Overall, working on this project was an enjoyable experience with some interesting results. I learned more about machine learning pipelines and the experimentation process. It’s nice to see how frameworks like OpenCV and PyTorch make it very easy and accessible to carry out these kinds of projects removing any need to re-invent wheels.
It was also interesting to see how different models compare with each other especially for the human face detector where surprisingly the Haar Cascade method performed better than the MTCNN deep learning-based method.
One of the difficulties I faced was dealing with a lack of computation power. During the experiments, there were many a-times where I would have to deal with out-of-memory issues.

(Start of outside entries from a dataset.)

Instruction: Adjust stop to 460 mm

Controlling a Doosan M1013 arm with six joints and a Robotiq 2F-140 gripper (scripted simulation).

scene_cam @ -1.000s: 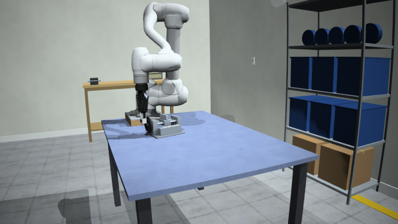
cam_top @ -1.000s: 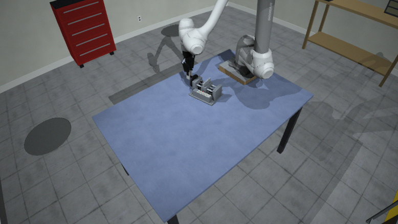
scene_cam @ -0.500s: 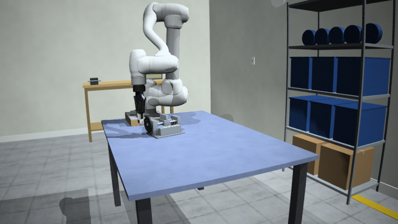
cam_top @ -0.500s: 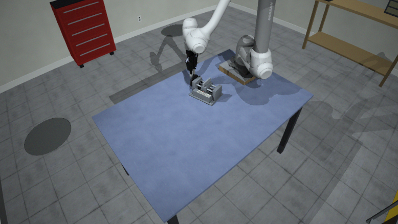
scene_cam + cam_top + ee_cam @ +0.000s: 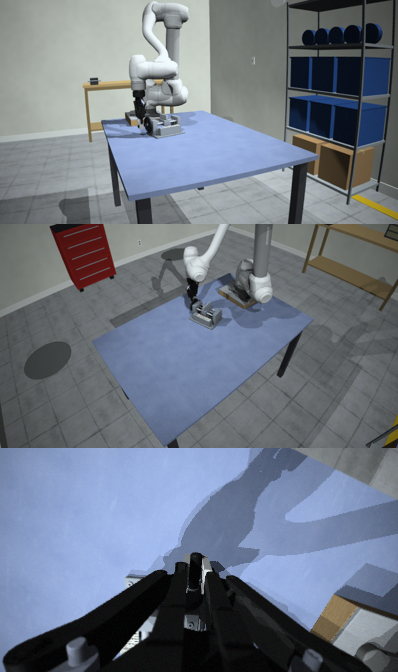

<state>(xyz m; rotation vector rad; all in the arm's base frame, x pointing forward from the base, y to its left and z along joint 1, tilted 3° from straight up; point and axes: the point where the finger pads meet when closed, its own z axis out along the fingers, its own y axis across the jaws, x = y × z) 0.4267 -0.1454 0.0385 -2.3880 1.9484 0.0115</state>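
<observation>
The black handwheel is 2 cm to the left of my hand and 1 cm below it. From my hand the other things lie so: grey stop block 1 cm ahead, 15 cm to the left, 1 cm above.
</observation>
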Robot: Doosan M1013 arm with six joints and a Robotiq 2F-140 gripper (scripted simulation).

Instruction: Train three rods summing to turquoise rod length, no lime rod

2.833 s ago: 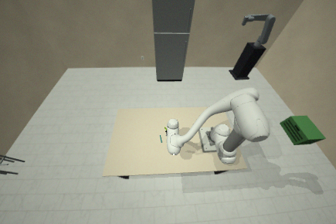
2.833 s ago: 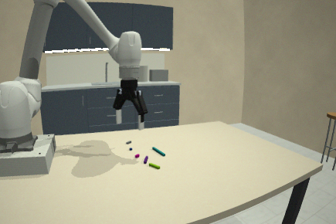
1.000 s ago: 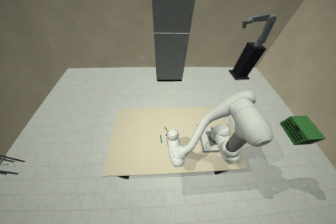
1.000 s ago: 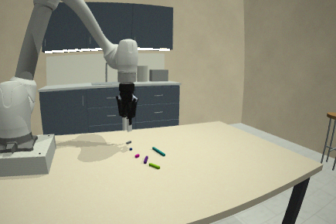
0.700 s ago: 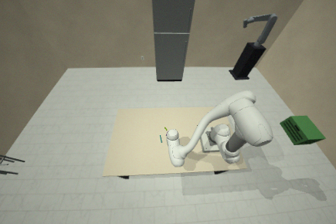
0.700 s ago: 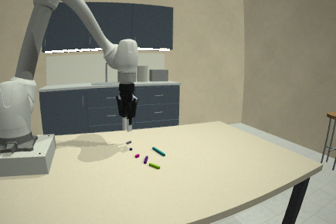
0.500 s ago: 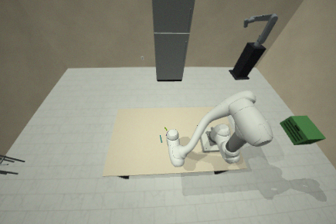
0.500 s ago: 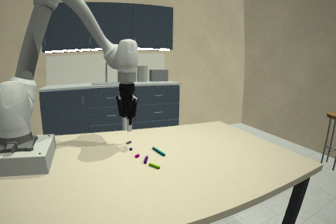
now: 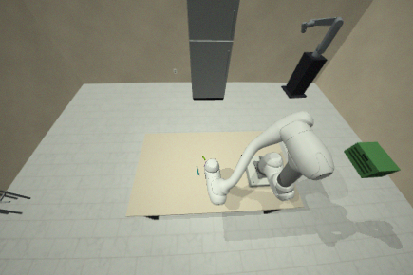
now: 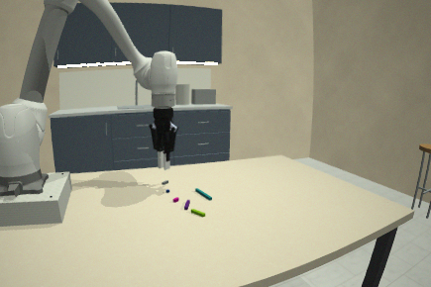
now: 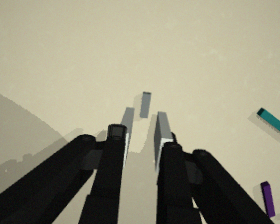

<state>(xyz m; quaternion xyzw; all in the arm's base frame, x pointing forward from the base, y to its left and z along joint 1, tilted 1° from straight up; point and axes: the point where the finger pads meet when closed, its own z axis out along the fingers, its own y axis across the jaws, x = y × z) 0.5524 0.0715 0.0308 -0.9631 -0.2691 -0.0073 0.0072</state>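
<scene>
Right now the grey rod is 90 mm below my hand. Also, from my hand: turquoise rod (160 mm to the right, 90 mm below, 90 mm ahead); then small blue rod (90 mm to the right, 90 mm below, 20 mm behind); then magenta rod (180 mm to the right, 90 mm below, 20 mm behind).
</scene>
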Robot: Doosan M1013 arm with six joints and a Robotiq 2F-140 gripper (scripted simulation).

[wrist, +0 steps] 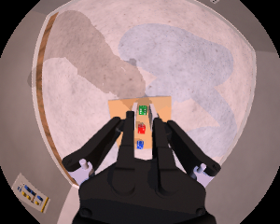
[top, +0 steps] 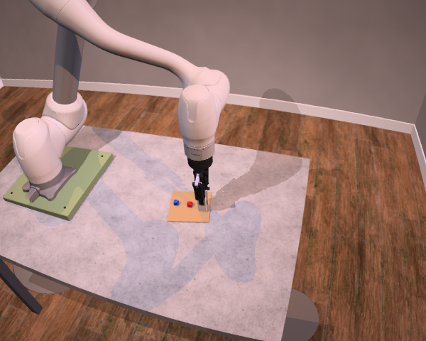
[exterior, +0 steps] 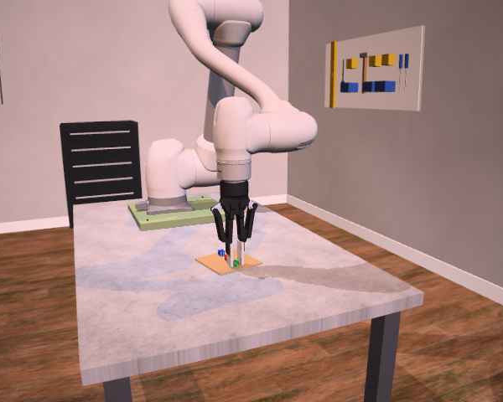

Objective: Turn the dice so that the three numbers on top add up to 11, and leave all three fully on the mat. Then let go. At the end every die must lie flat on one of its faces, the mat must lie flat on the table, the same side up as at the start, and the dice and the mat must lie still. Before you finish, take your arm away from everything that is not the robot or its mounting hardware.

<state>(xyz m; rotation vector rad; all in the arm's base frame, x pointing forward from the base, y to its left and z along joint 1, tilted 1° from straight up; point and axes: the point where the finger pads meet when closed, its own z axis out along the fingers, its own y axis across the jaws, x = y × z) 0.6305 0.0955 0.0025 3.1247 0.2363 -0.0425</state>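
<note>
The green die is 30 mm below my hand. Round my hand: red die (50 mm behind, 10 mm to the right, 30 mm below); then orange mat (50 mm behind, 10 mm to the right, 40 mm below); then blue die (90 mm behind, 10 mm to the right, 30 mm below).
</note>
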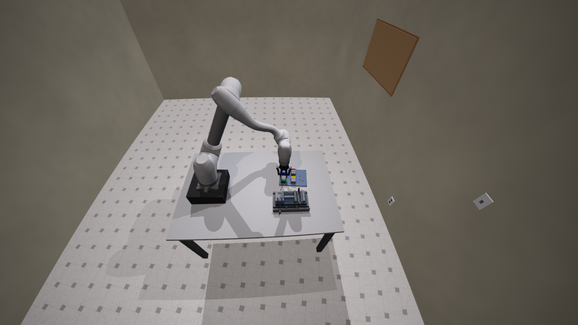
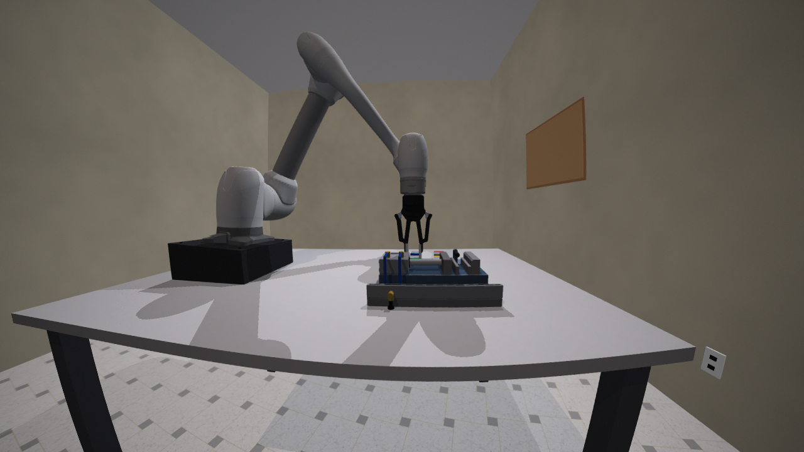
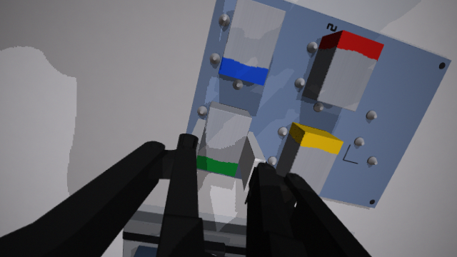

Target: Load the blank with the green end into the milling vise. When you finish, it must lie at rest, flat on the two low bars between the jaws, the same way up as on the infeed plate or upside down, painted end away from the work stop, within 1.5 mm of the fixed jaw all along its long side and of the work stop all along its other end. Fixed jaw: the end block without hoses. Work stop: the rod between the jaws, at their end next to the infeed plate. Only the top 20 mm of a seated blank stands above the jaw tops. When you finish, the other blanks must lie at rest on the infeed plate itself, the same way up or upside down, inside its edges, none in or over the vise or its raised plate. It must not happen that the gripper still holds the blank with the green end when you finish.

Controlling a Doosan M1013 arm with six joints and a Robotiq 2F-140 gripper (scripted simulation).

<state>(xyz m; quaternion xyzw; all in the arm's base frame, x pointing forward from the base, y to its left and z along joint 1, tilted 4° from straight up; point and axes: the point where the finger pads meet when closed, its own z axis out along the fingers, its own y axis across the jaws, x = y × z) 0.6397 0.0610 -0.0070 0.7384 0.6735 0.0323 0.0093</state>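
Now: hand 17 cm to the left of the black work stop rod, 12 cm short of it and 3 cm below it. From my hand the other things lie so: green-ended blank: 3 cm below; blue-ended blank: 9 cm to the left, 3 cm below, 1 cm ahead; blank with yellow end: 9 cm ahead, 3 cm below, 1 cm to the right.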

In conclusion, it was fun and I’m looking forward to the next one!
Improvements
There are still many improvements that can be made to this project:
- Modify the dog detector using an object detection model such as YOLO, SSD, Faster-RCNN to detect multiple dogs in images and classify each of them
- Crop out each human from an image with multiple humans and classify each of them
- Extend the detection to other kinds of animals
- Experiment with different parameters and hyperparameters
- Experiment with different models
Finally,
If you’d like to dig deeper on this you can check out the related Github Repo for this project
Work done as homework as part of the Udacity Data Scientist Nanodegree
References
- Viola, Paul, and Michael Jones. “Rapid object detection using a boosted cascade of simple features.” Proceedings of the 2001 IEEE computer society conference on computer vision and pattern recognition. CVPR 2001. Vol. 1. Ieee, 2001.
- Zhang, Kaipeng, et al. “Joint face detection and alignment using multitask cascaded convolutional networks.” IEEE Signal Processing Letters 23.10 (2016): 1499–1503.
- He, Kaiming, et al. “Deep residual learning for image recognition.” Proceedings of the IEEE conference on computer vision and pattern recognition. 2016.
- Simonyan, Karen, and Andrew Zisserman. “Very deep convolutional networks for large-scale image recognition.” arXiv preprint arXiv:1409.1556 (2014).
- Szegedy, Christian, et al. “Going deeper with convolutions.” Proceedings of the IEEE conference on computer vision and pattern recognition. 2015.